You are welcome Saugata, glad I could help. And yes, you can combine ngram and cosine similarity - instead of considering a document as a vector of individual terms, you can consider it to be a vector of ngrams.

Anonymous said...

Dear sir, i have a problem with cosine similarity. I would calculate cosine similaty between a tweet and a document formed by many tweet. How can i do? thank you in advance.

Sujit Pal said...

You have to vectorize both documents. There are various vectorizers available in Scikit-Learn you could use for this. Then you could compute cosine distance with the built in function in NLTK. So assuming docA and docB are the two documents available to you as strings, you could use something like the following code snippet to calculate cosine distance between these two documents.

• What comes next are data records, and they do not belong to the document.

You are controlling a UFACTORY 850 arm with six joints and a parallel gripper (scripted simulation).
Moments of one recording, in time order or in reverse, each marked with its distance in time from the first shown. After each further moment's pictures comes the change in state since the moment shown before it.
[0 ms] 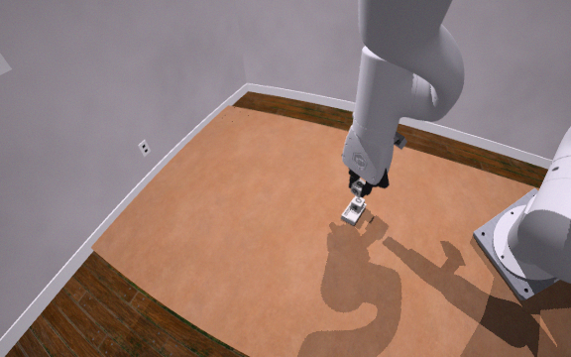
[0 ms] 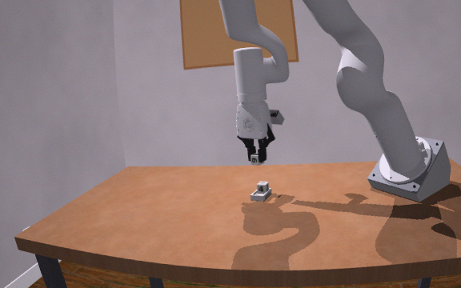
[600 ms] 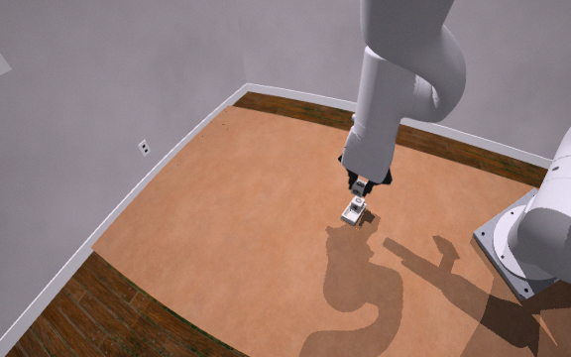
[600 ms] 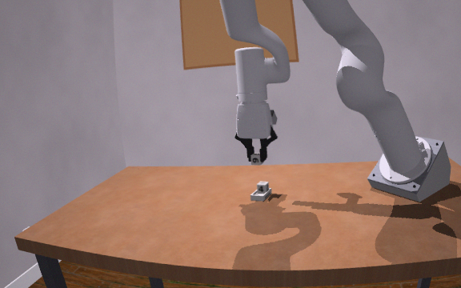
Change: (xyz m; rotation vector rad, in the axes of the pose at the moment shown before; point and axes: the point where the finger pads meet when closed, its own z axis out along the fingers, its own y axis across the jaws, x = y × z) arm 0.000 0.000 0.000 0.010 -0.010 -0.258
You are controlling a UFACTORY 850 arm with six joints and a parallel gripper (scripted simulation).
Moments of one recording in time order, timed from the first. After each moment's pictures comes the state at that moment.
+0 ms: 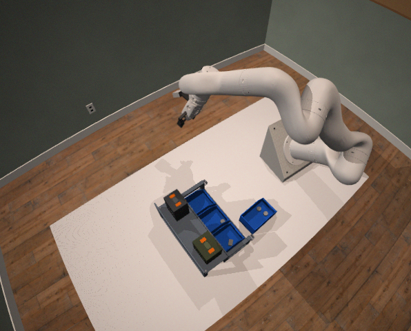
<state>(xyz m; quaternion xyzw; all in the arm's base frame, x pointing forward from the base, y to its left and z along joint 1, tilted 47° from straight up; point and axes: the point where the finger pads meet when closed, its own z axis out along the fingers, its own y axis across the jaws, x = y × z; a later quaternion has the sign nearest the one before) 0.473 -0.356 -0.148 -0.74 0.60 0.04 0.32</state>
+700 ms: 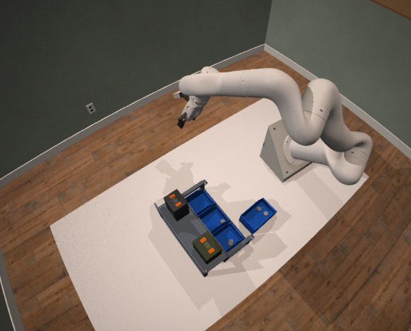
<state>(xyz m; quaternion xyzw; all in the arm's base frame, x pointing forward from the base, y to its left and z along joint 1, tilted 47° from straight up) 0.475 -0.351 -0.143 -0.73 0.61 0.05 0.32</state>
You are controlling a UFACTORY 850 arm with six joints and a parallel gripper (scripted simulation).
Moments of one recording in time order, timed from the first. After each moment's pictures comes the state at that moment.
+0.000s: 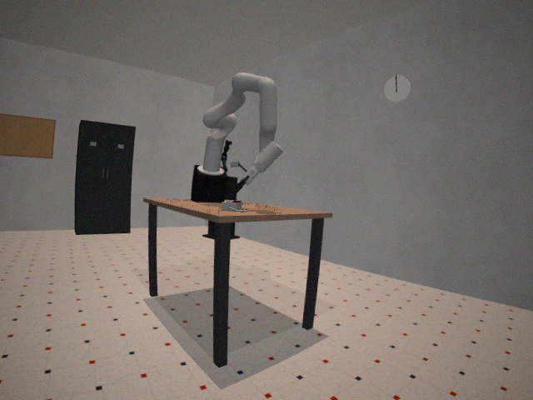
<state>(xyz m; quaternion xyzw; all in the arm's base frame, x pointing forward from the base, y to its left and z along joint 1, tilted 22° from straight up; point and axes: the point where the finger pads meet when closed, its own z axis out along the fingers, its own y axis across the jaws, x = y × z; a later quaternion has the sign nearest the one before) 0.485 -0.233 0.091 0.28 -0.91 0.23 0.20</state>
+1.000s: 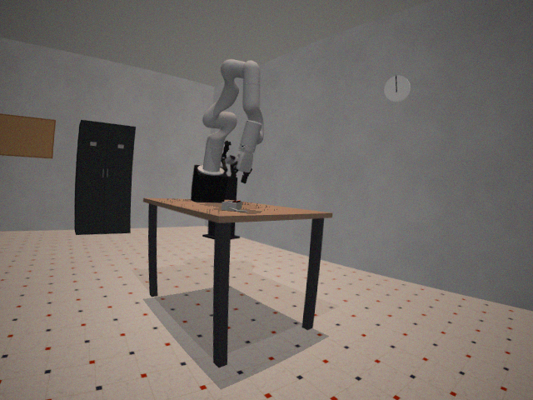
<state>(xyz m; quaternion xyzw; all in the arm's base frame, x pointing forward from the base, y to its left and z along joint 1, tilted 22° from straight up) 0.479 -0.225 0.140 0.02 -0.99 0.12 -0.05</state>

>>> from sklearn.feature_extraction.text import CountVectorizer
>>> from nltk.cluster.util import cosine_distance
>>> docA = "..."
>>> docB = "..."
>>> vectorizer = CountVectorizer(min_df=1.0)
>>> X = vectorizer.fit_transform([docA, docB])
>>> vecA = np.array(X[0].todense())[0]
>>> vecB = np.array(X[1].todense())[0]
>>> cosine_distance(vecA, vecB)

hanan said...

we can use wordnet in this code

Sujit Pal said...

Yes, absolutely, wordnet could be used to bring in hypernyms or other kinds of related words on both sides to increase recall.

hanan said...

thanks sir but i want khnow the code write to use word net in this code

Sujit Pal said...

I don't have this code, but I think its a good idea to maybe preprocess the data to expand synonyms and possibly hypernyms in the source and target documents. So assuming you had a sentence like "The boy plays with the car", maybe wordnet can find synonyms for boy and car as "male human child" and "automobile" respectively. So idea would be to simply add these words so the document now becomes "The boy male human child plays with the car automobile". To figure out how to get synonyms and hypernyms from Wordnet using NLTK check out the NLTK Wordnet Interface.

teddy said...

Can i Apply this technique to identify similar document in a large corpus? can you please give me some hint?

Sujit Pal said...

This was originally built as a proof of concept to answer a question, but it should be possible to use for large corpora. Another possibly more practical but less tunable approach that may be more suitable to detect document similarity is to use a search engine -- search for "more like this" and you will find the theory behind the idea, as well as implementations in Lucene, Solr and ElasticSearch.